SUPPLIED MATERIAL
━━━━

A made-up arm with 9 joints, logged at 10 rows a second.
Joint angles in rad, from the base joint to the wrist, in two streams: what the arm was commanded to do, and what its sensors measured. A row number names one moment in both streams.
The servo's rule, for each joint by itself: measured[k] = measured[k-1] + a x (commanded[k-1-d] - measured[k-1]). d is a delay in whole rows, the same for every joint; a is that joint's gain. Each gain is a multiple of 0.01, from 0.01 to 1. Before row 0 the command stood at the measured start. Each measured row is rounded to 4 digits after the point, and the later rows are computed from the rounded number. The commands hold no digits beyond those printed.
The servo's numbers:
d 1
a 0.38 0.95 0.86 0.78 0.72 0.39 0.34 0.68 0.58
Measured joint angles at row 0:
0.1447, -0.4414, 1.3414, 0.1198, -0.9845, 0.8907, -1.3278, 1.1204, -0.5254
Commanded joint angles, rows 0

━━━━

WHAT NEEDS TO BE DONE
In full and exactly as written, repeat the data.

OUTPUT FOR THIS TASK
A made-up arm with 9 joints, logged at 10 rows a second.
Joint angles in rad, from the base joint to the wrist, in two streams: what the arm was commanded to do, and what its sensors measured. A row number names one moment in both streams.
The servo's rule, for each joint by itself: measured[k] = measured[k-1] + a x (commanded[k-1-d] - measured[k-1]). d is a delay in whole rows, the same for every joint; a is that joint's gain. Each gain is a multiple of 0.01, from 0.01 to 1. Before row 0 the command stood at the measured start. Each measured row is rounded to 4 digits after the point, and the later rows are computed from the rounded number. The commands hold no digits beyond those printed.
The servo's numbers:
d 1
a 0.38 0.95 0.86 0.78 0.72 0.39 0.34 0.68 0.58
Measured joint angles at row 0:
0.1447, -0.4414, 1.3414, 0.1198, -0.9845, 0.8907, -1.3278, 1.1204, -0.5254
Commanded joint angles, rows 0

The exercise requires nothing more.